Interestingly, a long-lost love, or a long-blocked love, found me and professed his love again, reminding me of how precious we were together and all the things we shared that made what we had special. I could not remember half of it, but it was heartwarming. The old me would have started rebuilding an old relationship I departed from for good reason but the new me knows what is best for me and I did not entertain it . When I was married, he'd try to get a hold of me and ask questions like, " Are you happy? I miss you blah blah- all the stuff people say when the thought of love makes them delusional. To protect my marriage, I blocked him, but then he resurfaced immediately; he found out that I was divorced.WILD.
It's not flattering to be pursued constantly; the other day, I took my oldest son for a haircut, and his barber was hitting on me -like Neg** my child is in your chair. From there, we stopped at the grocery store, and a random person was hitting on me; we went to the playground, and there came a single dad who thINKS HE gets extra points for being there with his kid and wanted to be flirty; nonetheless, these men are freaking thirsty. Absolutely nothing to do with genuine connections or wanting to know someone's soul. It is a dog-eat-dog dating world where men and women nowadays don't try to start from scratch -getting to know someone at the core, but they immediately think with their din-dongs(let's keep it PG for my less mature followers).
What happened to true romance? Oh, I know! Online dating sites happened. I once signed up for Hinge, and within hours, I'd get over 300 requests to connect; 290 of those just wanted to get it in, and the other ten looked like serial killers and total weirdo creeps, so I deleted my account. I haven't met anybody worth my time, frankly. Still, I am patient, mindful, and natural about the dating process because I firmly believe that energies mix. I wouldn't want my perfect babies to feel any negativity- I did not leave a 6-year traumatic marriage to date a dusty (if you haven't heard the term dusty, please do your research and keep up).

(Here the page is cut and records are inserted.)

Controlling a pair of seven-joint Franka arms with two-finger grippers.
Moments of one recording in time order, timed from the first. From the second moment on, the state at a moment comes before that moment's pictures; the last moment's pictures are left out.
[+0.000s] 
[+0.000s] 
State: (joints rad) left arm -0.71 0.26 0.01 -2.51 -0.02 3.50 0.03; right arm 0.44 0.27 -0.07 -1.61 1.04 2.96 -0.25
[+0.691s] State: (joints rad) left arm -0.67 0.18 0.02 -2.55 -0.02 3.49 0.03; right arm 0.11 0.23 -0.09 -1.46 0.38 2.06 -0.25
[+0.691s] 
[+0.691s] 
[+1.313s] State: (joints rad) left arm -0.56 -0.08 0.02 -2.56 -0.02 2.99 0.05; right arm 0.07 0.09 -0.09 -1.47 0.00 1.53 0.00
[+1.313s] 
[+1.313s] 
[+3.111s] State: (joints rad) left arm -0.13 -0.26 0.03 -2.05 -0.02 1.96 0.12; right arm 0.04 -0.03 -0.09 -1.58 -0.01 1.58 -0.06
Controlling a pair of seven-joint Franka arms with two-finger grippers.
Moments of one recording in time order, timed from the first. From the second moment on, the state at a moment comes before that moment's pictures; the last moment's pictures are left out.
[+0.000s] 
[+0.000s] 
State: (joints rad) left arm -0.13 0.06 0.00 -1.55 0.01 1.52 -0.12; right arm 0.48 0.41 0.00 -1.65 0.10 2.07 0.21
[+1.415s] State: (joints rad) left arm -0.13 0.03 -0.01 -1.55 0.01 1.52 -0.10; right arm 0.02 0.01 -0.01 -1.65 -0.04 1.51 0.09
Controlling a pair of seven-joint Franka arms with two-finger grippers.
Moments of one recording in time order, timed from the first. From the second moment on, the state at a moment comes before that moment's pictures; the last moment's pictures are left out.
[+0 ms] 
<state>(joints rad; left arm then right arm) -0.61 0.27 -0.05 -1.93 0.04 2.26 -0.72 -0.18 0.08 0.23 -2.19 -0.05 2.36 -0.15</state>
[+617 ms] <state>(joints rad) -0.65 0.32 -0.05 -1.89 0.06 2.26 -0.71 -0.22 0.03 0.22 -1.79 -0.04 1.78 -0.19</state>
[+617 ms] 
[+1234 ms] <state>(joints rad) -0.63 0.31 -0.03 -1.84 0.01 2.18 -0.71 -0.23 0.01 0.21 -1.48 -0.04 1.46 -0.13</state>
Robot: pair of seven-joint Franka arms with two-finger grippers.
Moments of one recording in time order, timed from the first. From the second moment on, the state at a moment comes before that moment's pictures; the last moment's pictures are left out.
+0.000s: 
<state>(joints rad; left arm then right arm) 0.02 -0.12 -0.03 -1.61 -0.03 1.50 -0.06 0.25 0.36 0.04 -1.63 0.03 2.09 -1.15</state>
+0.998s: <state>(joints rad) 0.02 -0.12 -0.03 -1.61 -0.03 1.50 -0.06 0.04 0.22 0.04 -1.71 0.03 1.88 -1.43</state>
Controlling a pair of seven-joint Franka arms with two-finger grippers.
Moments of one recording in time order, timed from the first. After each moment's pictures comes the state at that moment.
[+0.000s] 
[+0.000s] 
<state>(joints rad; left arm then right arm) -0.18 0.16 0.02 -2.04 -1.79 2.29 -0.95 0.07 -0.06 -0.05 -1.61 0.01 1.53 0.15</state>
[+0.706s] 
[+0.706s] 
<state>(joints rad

I might throw my hat into the space of affluent bachelors -financially stable-dressed, gentle men obsessed with making business moves. That's what I've been into. Dating broke men messes with your VV PH (joke or is it), but at least meeting someone who understands the value of time and money may feel less overbearing -more to follow on this topic. The most exciting part is how amazing it feels to be comfortable without a partner. I am independent, make money, pay my bills, buy expensive gifts for myself, and at my leisure, my boys and I vacation often, and when I tell you this is LIFE, it is LIFE. And until I meet someone who wants to start from scratch there is absolutely no rush to be coupled up.